» YOUR INSTRUCTIONS
For every line in the entries that contains "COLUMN", show the whole line.

******************************

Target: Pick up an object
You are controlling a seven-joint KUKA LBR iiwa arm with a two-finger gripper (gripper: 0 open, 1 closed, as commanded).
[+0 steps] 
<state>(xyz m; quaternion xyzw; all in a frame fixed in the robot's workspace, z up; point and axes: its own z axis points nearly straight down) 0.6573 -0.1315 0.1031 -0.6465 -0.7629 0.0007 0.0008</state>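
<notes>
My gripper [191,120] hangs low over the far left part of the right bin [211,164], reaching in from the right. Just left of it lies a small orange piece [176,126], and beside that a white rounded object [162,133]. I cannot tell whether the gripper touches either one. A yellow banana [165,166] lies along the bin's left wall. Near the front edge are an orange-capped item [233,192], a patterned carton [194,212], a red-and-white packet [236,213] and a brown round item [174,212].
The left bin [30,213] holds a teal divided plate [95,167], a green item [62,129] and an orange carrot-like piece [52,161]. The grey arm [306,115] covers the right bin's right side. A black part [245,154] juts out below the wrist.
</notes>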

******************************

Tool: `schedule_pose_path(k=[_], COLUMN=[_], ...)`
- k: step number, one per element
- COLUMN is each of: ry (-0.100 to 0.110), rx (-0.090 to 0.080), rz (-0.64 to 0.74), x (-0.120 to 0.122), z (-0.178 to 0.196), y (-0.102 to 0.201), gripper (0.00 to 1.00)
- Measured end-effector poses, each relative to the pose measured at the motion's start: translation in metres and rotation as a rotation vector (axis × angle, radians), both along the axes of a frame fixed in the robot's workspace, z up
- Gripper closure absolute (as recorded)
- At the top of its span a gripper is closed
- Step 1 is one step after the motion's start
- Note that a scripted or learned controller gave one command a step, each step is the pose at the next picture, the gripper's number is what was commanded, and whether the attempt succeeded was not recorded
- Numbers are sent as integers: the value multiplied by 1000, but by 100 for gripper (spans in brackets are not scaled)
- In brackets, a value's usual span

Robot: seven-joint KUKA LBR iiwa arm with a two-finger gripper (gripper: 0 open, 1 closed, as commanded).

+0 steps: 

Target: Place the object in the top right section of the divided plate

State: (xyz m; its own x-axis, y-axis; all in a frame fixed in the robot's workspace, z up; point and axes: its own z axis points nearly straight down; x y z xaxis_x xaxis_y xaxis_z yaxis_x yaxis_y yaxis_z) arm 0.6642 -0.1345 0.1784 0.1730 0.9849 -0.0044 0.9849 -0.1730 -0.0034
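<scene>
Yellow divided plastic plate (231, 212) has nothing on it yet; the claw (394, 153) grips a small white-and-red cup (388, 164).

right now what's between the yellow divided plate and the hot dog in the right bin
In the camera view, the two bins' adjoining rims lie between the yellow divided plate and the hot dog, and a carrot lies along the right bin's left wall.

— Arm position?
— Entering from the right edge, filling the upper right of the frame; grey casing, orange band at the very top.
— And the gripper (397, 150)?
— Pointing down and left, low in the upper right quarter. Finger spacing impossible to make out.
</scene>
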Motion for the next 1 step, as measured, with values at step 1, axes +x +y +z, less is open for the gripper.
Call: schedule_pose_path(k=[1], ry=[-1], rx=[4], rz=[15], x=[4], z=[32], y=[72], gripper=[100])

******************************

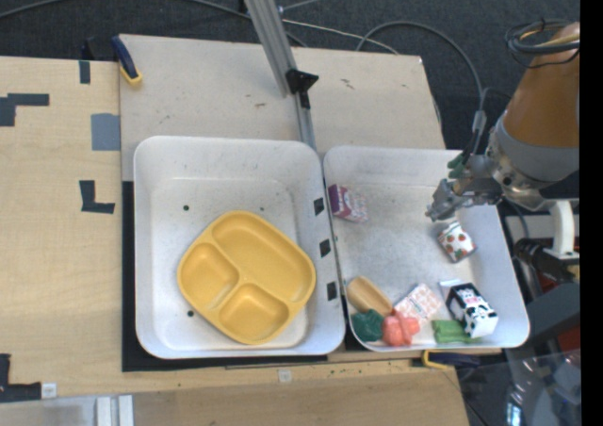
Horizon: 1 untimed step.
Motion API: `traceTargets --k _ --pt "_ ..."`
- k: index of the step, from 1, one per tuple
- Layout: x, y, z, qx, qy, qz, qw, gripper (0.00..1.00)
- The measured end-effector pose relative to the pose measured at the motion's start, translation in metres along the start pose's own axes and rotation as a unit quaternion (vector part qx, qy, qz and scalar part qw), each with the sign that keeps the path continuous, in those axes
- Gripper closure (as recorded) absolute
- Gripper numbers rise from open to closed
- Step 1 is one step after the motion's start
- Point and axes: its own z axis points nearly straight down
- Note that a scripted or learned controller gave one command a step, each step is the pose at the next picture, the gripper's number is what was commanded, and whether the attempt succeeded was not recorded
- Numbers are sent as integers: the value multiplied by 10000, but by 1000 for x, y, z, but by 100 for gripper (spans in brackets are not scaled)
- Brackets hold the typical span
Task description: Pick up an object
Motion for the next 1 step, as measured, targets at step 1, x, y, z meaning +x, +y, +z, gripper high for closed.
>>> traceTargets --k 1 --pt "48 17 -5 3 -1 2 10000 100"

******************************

» RESPONSE TO THE TASK
Tool: `schedule_pose_path(k=[_], COLUMN=[_], ...)`
- COLUMN is each of: ry (-0.100 to 0.110), rx (-0.090 to 0.080), rz (-0.64 to 0.74), x (-0.120 to 0.122), z (-0.178 to 0.196), y (-0.102 to 0.201), gripper (0.00 to 1.00)

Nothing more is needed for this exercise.